[Aim of the task]
From the entries below, please gather each line containing the string "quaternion".

Data records
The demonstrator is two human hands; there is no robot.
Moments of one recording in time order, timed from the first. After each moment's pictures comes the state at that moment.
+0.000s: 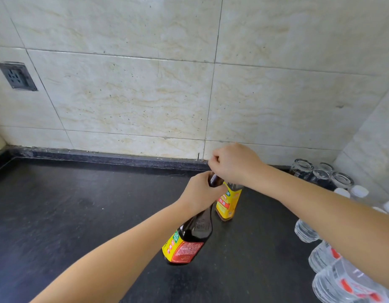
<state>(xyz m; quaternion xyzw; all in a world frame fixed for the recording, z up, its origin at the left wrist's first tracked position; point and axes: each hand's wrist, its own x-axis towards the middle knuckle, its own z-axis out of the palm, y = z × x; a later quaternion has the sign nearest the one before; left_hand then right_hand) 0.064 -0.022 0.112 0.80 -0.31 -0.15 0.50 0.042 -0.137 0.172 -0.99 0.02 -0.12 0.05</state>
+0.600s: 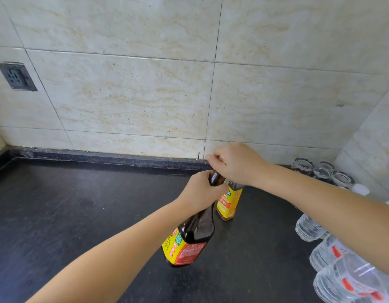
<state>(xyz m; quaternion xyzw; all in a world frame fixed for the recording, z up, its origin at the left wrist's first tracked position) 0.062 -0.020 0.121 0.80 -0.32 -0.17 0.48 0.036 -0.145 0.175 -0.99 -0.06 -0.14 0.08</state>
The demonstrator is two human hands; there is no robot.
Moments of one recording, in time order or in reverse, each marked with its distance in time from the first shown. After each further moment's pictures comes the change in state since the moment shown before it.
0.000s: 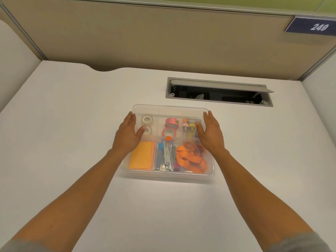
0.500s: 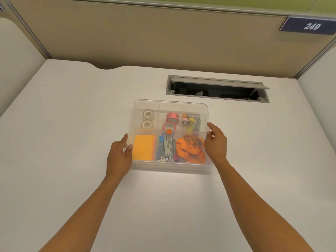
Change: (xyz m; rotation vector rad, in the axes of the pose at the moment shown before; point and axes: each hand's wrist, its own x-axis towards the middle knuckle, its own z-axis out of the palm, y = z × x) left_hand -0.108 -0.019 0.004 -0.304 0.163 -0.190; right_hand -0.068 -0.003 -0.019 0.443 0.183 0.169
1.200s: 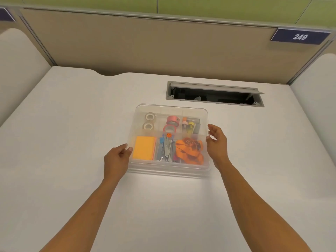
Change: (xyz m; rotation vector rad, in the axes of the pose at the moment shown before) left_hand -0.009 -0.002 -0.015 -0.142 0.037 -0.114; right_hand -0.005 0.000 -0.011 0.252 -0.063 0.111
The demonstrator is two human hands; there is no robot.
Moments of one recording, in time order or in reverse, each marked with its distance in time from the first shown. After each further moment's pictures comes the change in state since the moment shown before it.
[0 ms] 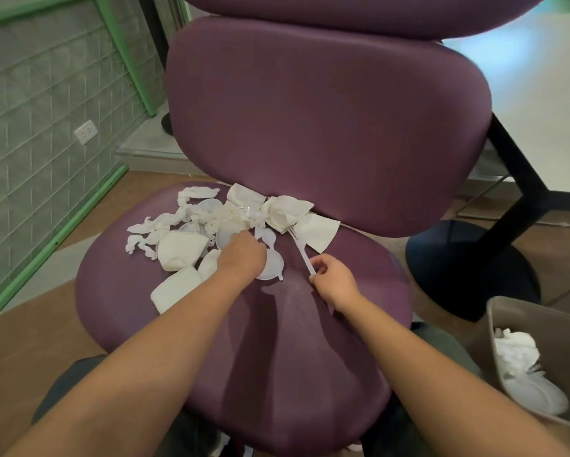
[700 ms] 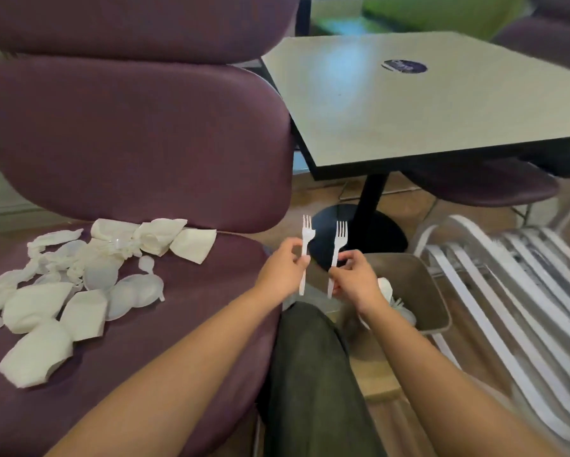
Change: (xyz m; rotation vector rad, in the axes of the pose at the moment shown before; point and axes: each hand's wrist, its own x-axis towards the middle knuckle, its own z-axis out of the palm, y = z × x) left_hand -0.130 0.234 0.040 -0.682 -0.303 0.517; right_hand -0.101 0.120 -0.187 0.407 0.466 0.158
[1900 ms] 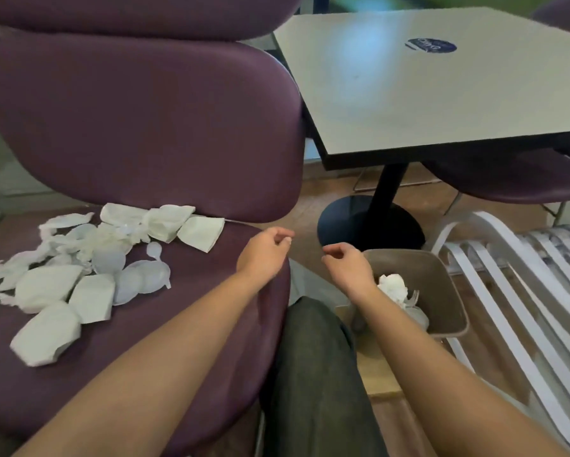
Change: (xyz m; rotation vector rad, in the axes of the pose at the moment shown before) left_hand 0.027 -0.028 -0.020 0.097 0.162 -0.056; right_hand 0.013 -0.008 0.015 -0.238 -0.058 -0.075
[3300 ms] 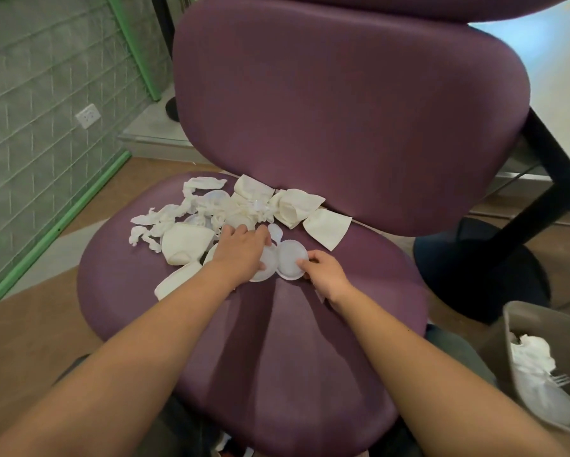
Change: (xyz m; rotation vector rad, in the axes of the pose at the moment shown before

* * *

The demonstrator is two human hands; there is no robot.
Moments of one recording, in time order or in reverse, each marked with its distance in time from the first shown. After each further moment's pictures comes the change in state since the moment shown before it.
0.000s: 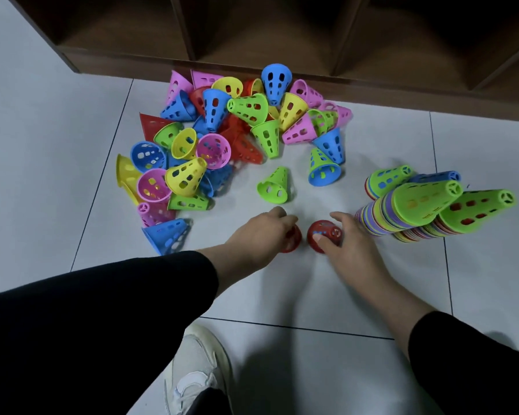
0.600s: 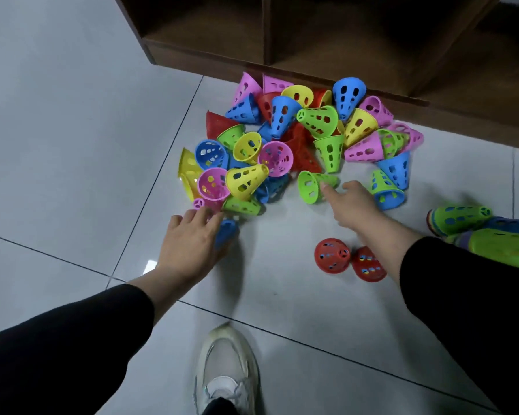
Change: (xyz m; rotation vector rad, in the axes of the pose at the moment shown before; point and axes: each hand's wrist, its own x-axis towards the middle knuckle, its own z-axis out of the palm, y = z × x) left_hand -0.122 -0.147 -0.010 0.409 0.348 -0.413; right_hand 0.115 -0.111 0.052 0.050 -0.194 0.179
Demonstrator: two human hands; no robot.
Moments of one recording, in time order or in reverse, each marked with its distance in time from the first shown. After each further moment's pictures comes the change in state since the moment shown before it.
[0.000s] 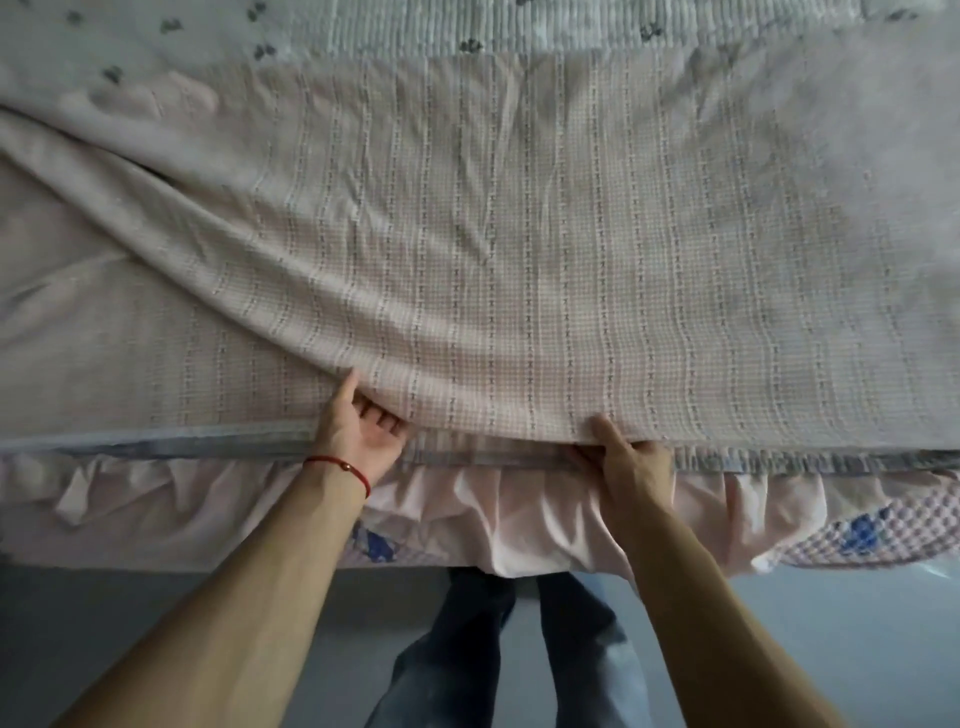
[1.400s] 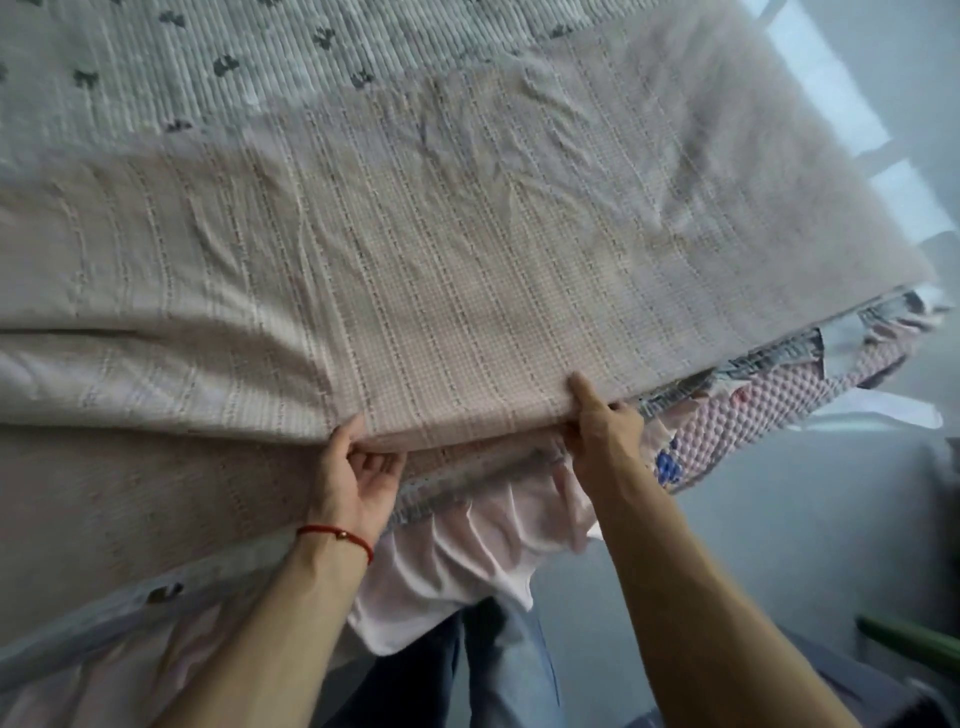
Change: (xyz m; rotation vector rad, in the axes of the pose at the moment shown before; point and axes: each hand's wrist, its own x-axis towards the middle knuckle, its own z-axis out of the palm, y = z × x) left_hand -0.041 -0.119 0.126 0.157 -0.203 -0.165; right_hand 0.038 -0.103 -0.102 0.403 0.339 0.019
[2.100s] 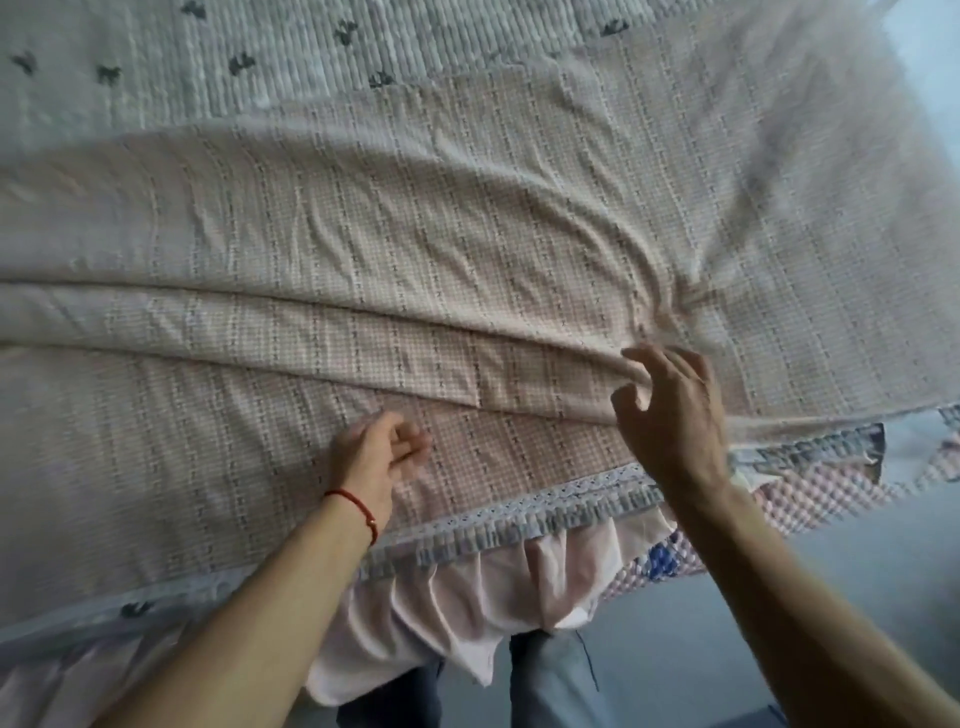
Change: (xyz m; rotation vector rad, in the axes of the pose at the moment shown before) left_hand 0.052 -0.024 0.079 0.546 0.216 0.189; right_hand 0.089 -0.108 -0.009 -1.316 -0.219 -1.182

[Task output]
<state>(xyz m; quaternion xyzw; all in a world frame fixed for the recording, z up, its origin at the left wrist's first tracked position; point and axes: each hand's wrist, its own x-axis towards the middle knuckle, its own z-axis out of the palm, y = z × x; a later quaternion has the sign nearest the one before; left_hand then right_hand) 0.064 -0.022 0.112 0.80 -0.31 -0.15 0.50 0.042 -0.137 0.172 -0.99 0.02 -0.12 0.05</state>
<state>(xyz m; quaternion xyzw; all in a world frame fixed for the recording, z up, its origin at the left wrist's first tracked position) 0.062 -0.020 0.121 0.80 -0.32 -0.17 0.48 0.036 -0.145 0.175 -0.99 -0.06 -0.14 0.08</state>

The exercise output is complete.